# Task instructions
Work through the records that follow and return each line containing the word "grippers".
○ ○ ○ ○
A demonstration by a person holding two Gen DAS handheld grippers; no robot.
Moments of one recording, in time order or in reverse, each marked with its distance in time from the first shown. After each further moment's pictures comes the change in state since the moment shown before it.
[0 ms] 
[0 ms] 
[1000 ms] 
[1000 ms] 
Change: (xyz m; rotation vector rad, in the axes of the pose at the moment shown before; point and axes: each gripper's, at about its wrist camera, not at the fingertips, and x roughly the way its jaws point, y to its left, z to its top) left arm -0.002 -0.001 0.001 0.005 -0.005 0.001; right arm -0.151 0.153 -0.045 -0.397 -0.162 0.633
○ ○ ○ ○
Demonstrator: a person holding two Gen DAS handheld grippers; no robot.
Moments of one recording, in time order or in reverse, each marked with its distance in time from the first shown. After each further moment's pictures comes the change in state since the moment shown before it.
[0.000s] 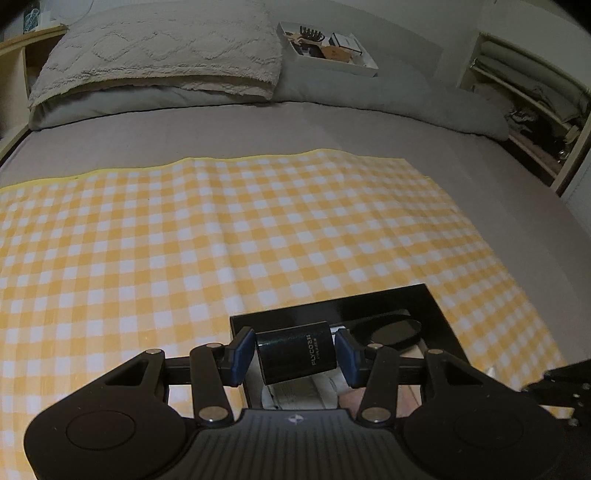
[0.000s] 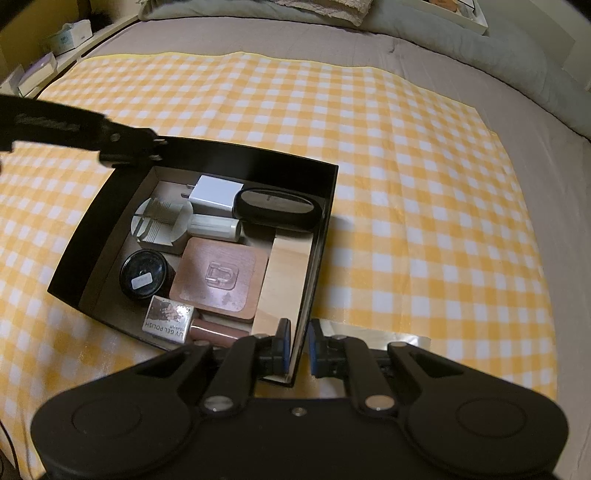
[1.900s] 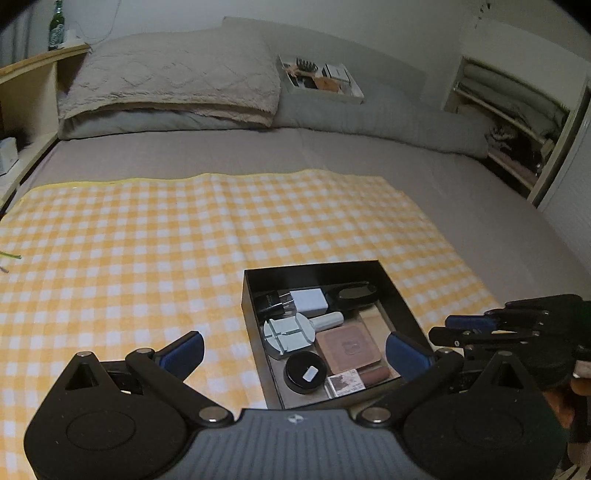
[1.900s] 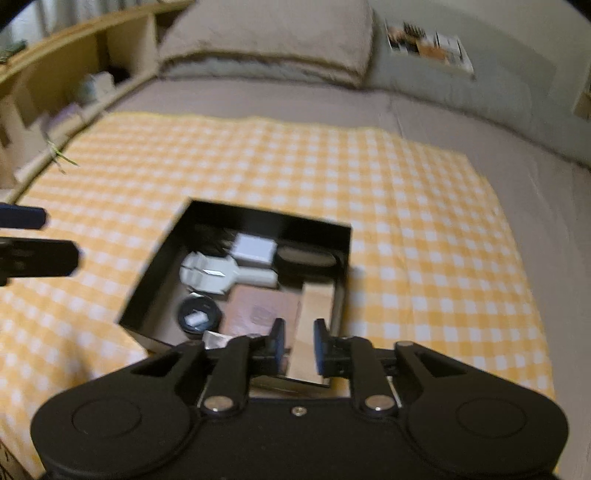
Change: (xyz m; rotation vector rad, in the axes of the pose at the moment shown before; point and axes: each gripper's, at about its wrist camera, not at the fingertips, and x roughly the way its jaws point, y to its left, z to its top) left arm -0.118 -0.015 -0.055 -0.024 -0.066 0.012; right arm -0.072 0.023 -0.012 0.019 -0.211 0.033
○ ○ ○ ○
# Solution to this problem
A demonstration by a person holding two Gen DAS handheld grippers; no robot.
Demonstrator: a person holding two Gen DAS handheld grippers; no robot.

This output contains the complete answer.